(TRY IT): Your copy should repeat the data that follows exactly and contain no image.

(EXERCISE DATA):
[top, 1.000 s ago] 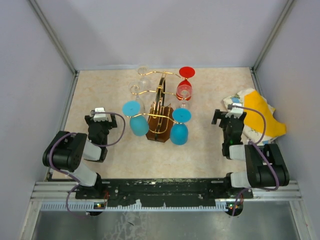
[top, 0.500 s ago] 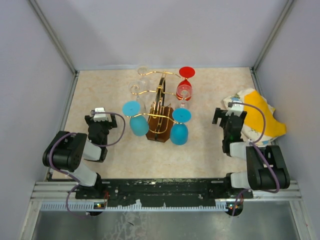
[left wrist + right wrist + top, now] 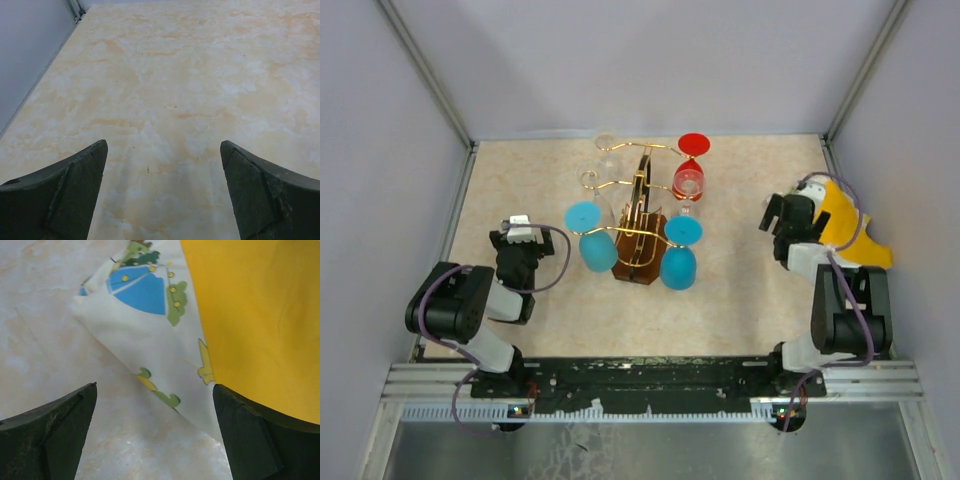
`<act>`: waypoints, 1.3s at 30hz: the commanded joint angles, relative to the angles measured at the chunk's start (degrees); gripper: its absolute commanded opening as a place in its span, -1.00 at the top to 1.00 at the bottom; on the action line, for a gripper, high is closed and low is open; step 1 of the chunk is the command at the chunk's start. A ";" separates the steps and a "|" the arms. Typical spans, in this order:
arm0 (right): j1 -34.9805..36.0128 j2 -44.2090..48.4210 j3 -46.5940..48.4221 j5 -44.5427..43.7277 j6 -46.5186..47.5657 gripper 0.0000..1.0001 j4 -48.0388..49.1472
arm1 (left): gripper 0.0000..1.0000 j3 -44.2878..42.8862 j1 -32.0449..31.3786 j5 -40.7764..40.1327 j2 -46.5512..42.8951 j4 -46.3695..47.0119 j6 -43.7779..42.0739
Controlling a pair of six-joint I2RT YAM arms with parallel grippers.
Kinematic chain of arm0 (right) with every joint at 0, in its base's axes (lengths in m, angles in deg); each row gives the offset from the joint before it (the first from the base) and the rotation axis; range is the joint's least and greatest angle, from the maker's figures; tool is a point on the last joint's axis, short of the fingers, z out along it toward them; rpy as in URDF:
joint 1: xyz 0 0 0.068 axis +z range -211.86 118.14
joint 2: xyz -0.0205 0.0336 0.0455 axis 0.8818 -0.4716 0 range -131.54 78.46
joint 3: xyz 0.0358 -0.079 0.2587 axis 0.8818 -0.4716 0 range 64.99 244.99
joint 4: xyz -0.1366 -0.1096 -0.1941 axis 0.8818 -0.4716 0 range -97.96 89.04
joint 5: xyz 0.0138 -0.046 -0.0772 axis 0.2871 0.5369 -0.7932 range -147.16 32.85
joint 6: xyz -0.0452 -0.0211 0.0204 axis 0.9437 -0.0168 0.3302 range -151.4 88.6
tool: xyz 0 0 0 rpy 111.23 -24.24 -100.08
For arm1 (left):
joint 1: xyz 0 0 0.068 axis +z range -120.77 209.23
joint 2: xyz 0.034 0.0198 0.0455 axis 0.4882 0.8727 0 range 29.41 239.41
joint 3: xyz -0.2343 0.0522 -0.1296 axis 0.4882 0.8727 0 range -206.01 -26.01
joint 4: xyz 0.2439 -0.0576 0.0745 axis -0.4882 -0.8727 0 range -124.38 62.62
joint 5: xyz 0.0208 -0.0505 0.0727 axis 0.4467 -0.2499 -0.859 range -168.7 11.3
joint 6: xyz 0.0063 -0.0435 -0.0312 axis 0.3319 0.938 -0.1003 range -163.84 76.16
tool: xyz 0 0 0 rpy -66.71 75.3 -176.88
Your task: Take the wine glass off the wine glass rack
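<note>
The wine glass rack (image 3: 640,215), gold wire on a dark wooden base, stands mid-table in the top view. Several wine glasses hang from its arms: two blue ones (image 3: 597,249) (image 3: 677,266) at the near side, a red one (image 3: 688,181) at the far right and clear ones (image 3: 607,152) at the far left. My left gripper (image 3: 518,236) (image 3: 162,150) rests left of the rack, open over bare tabletop. To the right of the rack, my right gripper (image 3: 782,214) (image 3: 155,390) is open too, at the edge of a cloth, holding nothing. Neither wrist view shows the rack or a glass.
A crumpled cloth, yellow (image 3: 848,228) (image 3: 250,315) over a white printed part (image 3: 150,335), lies at the table's right edge beside the right gripper. Grey walls close in the table (image 3: 740,290) on the left, the back and the right.
The right arm has swung its gripper farther from the base and to the right, over the cloth's edge. The left arm and the glasses have not moved.
</note>
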 commanded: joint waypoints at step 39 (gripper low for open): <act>8.66 15.85 8.07 30.29 6.28 -0.99 -17.56 | -1.00 -0.66 0.30 0.30 0.58 1.47 0.90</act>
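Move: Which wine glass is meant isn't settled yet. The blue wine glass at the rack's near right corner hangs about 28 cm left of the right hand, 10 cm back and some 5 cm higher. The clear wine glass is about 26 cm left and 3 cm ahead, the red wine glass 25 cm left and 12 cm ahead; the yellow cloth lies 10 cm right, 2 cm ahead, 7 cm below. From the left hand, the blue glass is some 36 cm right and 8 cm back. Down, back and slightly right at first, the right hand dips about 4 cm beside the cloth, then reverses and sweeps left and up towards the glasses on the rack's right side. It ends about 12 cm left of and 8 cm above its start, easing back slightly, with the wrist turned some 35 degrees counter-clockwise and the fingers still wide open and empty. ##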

(RESULT):
[top, 1.000 s ago] 
[top, 0.500 s ago] 
[left wrist + right wrist + top, now] 
`<act>`: waypoints, 1.3s at 30hz: the commanded joint angles, relative to the angles measured at the chunk's start (degrees); gripper: its absolute commanded opening as a place in its span, -1.00 at the top to 1.00 at the bottom; on the action line, for a gripper, high is closed and low is open; step 1 of the chunk is the command at the chunk's start. A ";" separates the steps and a "|" the arms. Typical spans, in this order:
arm0 (right): j1 -34.9805..36.0128 j2 -44.2090..48.4210 j3 -46.5940..48.4221 j5 -44.5427..43.7277 j6 -46.5186..47.5657 gripper 0.0000..1.0001 j4 -48.0388..49.1472
arm1 (left): gripper 0.0000..1.0000 j3 -44.2878..42.8862 j1 -32.0449..31.3786 j5 -40.7764..40.1327 j2 -46.5512..42.8951 j4 -46.3695..47.0119 j6 -43.7779..42.0739
Controlling a pair of six-joint I2RT YAM arms with parallel grippers.
Kinematic chain of arm0 (right) with every joint at 0, in its base's axes (lengths in m, angles in deg); each row gives the offset from the joint before it (the first from the base) and the rotation axis; range is the joint's least and greatest angle, from the maker's figures; tool is a point on the last joint's axis, short of the fingers, z out along it toward them; rpy as in URDF:
joint 1: xyz 0 0 0.068 axis +z range -211.86 118.14
joint 2: xyz -0.0205 0.0336 0.0455 axis 0.8818 -0.4716 0 range -131.54 78.46
joint 3: xyz 0.0358 -0.079 0.2587 axis 0.8818 -0.4716 0 range 64.99 244.99
joint 4: xyz -0.1366 -0.1096 -0.1941 axis 0.8818 -0.4716 0 range -97.96 89.04
joint 5: xyz 0.0138 -0.046 -0.0772 axis 0.2871 0.5369 -0.7932 range -147.16 32.85
joint 6: xyz -0.0452 -0.0211 0.0204 axis 0.9437 -0.0168 0.3302 range -151.4 88.6
tool: xyz 0 0 0 rpy 111.23 -24.24 -100.08
For arm1 (left):
joint 1: xyz 0 0 0.068 axis +z range -120.77 209.23
joint 2: xyz 0.034 0.0198 0.0455 axis 0.4882 0.8727 0 range 29.41 239.41
joint 3: xyz -0.2343 0.0522 -0.1296 axis 0.4882 0.8727 0 range -206.01 -26.01
joint 4: xyz 0.2439 -0.0576 0.0745 axis -0.4882 -0.8727 0 range -124.38 62.62
joint 5: xyz 0.0208 -0.0505 0.0727 axis 0.4467 -0.2499 -0.859 range -168.7 11.3
joint 6: xyz 0.0063 -0.0435 -0.0312 axis 0.3319 0.938 -0.1003 range -163.84 76.16
tool: xyz 0 0 0 rpy -66.71 75.3 -176.88
Your task: Take the wine glass off the wine glass rack
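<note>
The wine glass rack (image 3: 640,215), gold wire on a dark wooden base, stands mid-table in the top view. Several wine glasses hang from its arms: two blue ones (image 3: 597,249) (image 3: 677,266) at the near side, a red one (image 3: 688,181) at the far right and clear ones (image 3: 607,152) at the far left. My left gripper (image 3: 518,236) (image 3: 162,150) rests left of the rack, open over bare tabletop. To the right of the rack, my right gripper (image 3: 782,214) (image 3: 155,390) is open too, at the edge of a cloth, holding nothing. Neither wrist view shows the rack or a glass.
A crumpled cloth, yellow (image 3: 848,228) (image 3: 250,315) over a white printed part (image 3: 150,335), lies at the table's right edge beside the right gripper. Grey walls close in the table (image 3: 740,290) on the left, the back and the right.
The right arm has swung its gripper farther from the base and to the right, over the cloth's edge. The left arm and the glasses have not moved.
</note>
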 commanded: joint waypoints at step 39 (gripper low for open): <act>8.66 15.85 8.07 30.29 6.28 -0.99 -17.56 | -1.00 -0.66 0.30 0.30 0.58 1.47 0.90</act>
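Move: Which wine glass is meant isn't settled yet. The blue wine glass at the rack's near right corner hangs about 28 cm left of the right hand, 10 cm back and some 5 cm higher. The clear wine glass is about 26 cm left and 3 cm ahead, the red wine glass 25 cm left and 12 cm ahead; the yellow cloth lies 10 cm right, 2 cm ahead, 7 cm below. From the left hand, the blue glass is some 36 cm right and 8 cm back. Down, back and slightly right at first, the right hand dips about 4 cm beside the cloth, then reverses and sweeps left and up towards the glasses on the rack's right side. It ends about 12 cm left of and 8 cm above its start, easing back slightly, with the wrist turned some 35 degrees counter-clockwise and the fingers still wide open and empty. ##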

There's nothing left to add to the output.